The math works like this. A keyword search for "B2B SaaS" on Apple Podcasts returns roughly 300-500 active shows. Each show has at least one host, most have a website, and many have identifiable guests across their episode archive. Run that through the enrichment pipeline above and you're looking at 400-1,500 named contacts with company websites and emails. Per keyword.

Stack 5-10 keywords and you've got a pipeline of 2,000-15,000 contacts that are genuinely relevant to your market. That's not spray-and-pray volume. That's a targeted list where every contact has publicly demonstrated interest in your industry by either hosting or appearing on a podcast about it.

ApifyForge tracks over 300 web scraping actors and 93 MCP intelligence servers — I've seen a lot of lead gen approaches. The podcast angle is underused relative to its conversion potential. The data is fresh, it's public, and the outreach hooks are built into the content itself.

For teams doing account-based marketing (ABM), there's another angle worth mentioning. If you're targeting specific companies, search for podcasts where their executives have appeared as guests. Our B2B Lead Qualifier can score these leads against your ICP criteria automatically — company size, industry, geography, tech stack.

What about legal and compliance considerations?

Podcast metadata on Apple Podcasts and in RSS feeds is published publicly by show owners for the explicit purpose of being discovered. Scraping this data for business use falls under publicly available information, which is generally permissible under US law following the hiQ Labs v. LinkedIn ruling where the Ninth Circuit held that scraping public data does not violate the Computer Fraud and Abuse Act.

That said, I'm not a lawyer, and you should think about a few things.

GDPR applies if you're collecting data on EU residents — even from public sources. Article 6(1)(f) allows processing based on legitimate interest, but you still need to be able to justify the processing and honor data subject access requests. The UK ICO published guidance on legitimate interest assessments that's worth reading if you're doing this at scale.

CAN-SPAM in the US is more straightforward: you can email anyone for commercial purposes as long as you include an opt-out mechanism, honor unsubscribe requests within 10 business days, and don't use deceptive headers or subject lines. The podcast data itself isn't the compliance concern — it's what you do with it afterward.

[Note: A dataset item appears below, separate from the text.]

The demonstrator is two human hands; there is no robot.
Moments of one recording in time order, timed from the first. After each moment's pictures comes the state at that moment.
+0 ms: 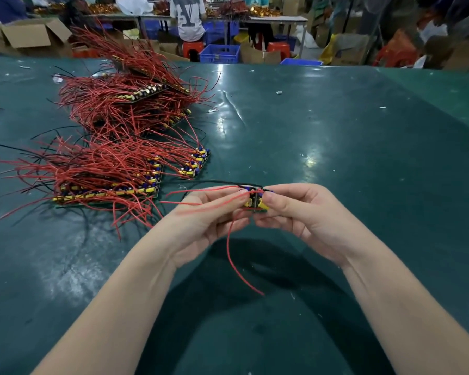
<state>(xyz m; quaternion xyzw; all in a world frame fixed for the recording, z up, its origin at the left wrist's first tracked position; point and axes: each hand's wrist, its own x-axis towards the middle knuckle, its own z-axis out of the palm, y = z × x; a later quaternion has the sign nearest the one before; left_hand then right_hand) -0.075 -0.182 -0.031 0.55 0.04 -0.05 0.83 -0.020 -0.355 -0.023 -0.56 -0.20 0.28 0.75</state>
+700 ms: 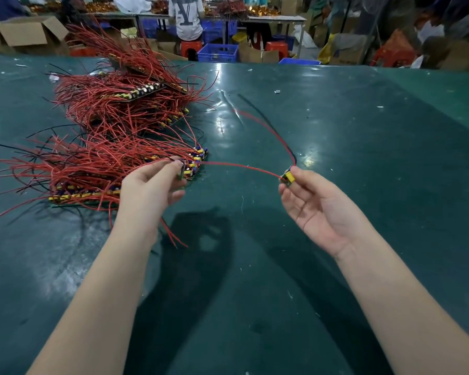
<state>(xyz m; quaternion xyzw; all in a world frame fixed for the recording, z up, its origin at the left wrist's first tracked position) -0.059 -0.136 -0.032 0.62 0.24 0.25 0.71 -0.003 -0.359 -0.027 -0.44 0.03 0.23 0.87</state>
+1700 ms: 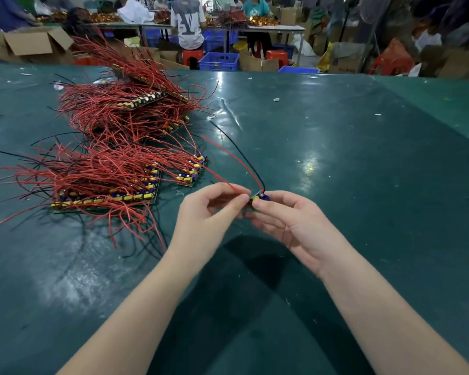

For compliance-heavy industries, ApifyForge offers compliance screening tools and MCP servers like the Counterparty Due Diligence MCP that can screen your lead lists against sanctions databases and adverse media before outreach.

Getting started

The fastest path from "I want podcast leads" to "I have a qualified list":

Pick 3-5 industry keywords that match your ICP
Run Podcast Directory Scraper with those keywords
Filter results for active shows (published in last 90 days)
Feed the website URLs into Website Contact Scraper for emails and team data
Run gaps through Email Pattern Finder or Waterfall Contact Enrichment
Personalize outreach with episode-specific references

You need an Apify account to run the actors. ApifyForge's cost calculator can estimate what a full pipeline run costs based on your keyword count and expected result volume. All actors use pay-per-event pricing, so you only pay when you get results — no monthly subscriptions or unused credits.

Podcast directories won't replace LinkedIn for raw volume. But for targeted, high-reply-rate outbound to people who are actively building their public presence? It's one of the better channels I've seen. And almost nobody's running it at scale yet.